I lived in a more conservative community for high school (many Asians)... and it would have just been weird for people at my school to have seen me running in a sports bra... also awkward if I stumbled upon someone who knew my parents, etc. However, in college, it was a more laid back community and I felt much more comfortable going shirtless there. Coming back for summer vacation was bad though...!
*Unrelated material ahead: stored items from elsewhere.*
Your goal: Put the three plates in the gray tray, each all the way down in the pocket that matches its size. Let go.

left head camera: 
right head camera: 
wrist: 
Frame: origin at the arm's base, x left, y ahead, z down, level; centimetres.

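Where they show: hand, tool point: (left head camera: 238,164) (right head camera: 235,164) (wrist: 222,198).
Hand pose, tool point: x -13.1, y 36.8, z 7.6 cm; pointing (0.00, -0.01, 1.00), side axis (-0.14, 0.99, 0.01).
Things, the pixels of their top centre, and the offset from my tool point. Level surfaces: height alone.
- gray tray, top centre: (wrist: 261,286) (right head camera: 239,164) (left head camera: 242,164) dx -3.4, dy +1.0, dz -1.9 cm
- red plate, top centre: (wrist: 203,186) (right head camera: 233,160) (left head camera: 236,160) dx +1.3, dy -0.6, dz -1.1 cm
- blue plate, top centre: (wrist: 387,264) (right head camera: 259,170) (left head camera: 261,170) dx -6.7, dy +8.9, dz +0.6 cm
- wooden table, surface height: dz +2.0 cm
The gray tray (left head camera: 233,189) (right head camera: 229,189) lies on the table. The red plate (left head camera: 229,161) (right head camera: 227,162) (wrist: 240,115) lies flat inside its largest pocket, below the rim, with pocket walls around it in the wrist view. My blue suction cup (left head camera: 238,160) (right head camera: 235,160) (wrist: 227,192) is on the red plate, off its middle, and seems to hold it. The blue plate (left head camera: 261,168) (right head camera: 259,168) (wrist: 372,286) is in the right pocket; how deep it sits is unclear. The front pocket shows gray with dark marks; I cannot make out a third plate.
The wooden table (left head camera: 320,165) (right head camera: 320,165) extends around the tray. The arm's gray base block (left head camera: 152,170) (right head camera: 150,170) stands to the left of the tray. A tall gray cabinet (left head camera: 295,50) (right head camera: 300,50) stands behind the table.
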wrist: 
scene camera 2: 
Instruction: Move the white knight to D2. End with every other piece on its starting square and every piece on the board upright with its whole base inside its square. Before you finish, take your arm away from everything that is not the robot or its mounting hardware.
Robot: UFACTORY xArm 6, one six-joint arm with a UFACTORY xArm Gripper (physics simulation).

Thoughts: A restrictive social context is, with minor tweaks to the context, a common complaint. It's easy enough to glibly say that, for change to come, someone must be the first to 'cross the line', but guaranteed opprobrium is hard to withstand. Finding 'a really quiet area' to run in is unwise since there may be safety risks. Joining a gym for jogbraed treadmill running might work, though most gyms would frown on males going shirtless. But there's the cash outlay to consider, and you might think the outdoors more inviting anyway. Another tricky one.


Abobo said...

Hey, I have a suggestion for question #2, regarding sweat pouring down your body. Of course, same thing happens to me, and I just accept it. I have gotten used, over the years, to wringing and hanging my shorts after workouts! First off, for the sweat that pours down your arms, a pair of Nike or Adidas wristbands is indispensable. Now, though this will not fly for a lot of guys, a solution I have for very hot days where I am worried about getting drenched, as well as for runs in a public facility where a shirt might be required, you might consider a half shirt. You can laugh, but they serve a purpose. They are NOT just gay fashion (god bless you if you are, I myself am straight) and they are NOT for "showing off your abs." They were invented so men could air out their body and be comfortable as they run, but also soak up some sweat...which they do, believe me. And as long as you have one that's not tight, you will feel great as you run. Hey, while we're at it, that solves question #1's issue! Great way to cover your upper back and shoulders! (OK, OK I do have a personal stake in this, I sell half shirts for men.) I'll just say, don't knock it until you really consider it.

Anonymous said...

My suggestion for the 1st question is for him to just go ahead and shed the shirt. I think many of us get hung-up on having the idea body type to run shirtless and I am far from it. For me, the hardest part about running shirtless was just getting up the nerve to shed my shirt before the run. I no longer wear a singlet when I heading out to my running destinations, instead I just toss on an old t-shirt and upon arriving I pop the t-shirt off before exiting the car. I have since discovered that once my shirt is off, the uneasiness quickly goes away, which allows me to enjoy my run shirt free.

Anonymous said...

I agree with the answer for Q1. The sun, even when it doesn't appear warm will help to dry his back out and go out with a friend (even if they don't want to run barechested)and you'll find people will barely give you a second glance.

Anonymous said...

I have a similar problem tot he poster in item 1 in that I have scars on my chest, shoulder, and neck from burns. First trick I try to use is recognizing that people can see the scars on my neck all the time, anyway, and I don't get unusual reactions from people. Secondly, the scars are not anything I can do anything about - they are a part of me and who I am. Finally, I think the poster answered his own question in that he "imagines" people staring and "thinking" somebody would be offended. These limiting thoughts are eminating from within him, and not anyone else. He would do well to let go of them. Having said that, though, I know how hard that is to do.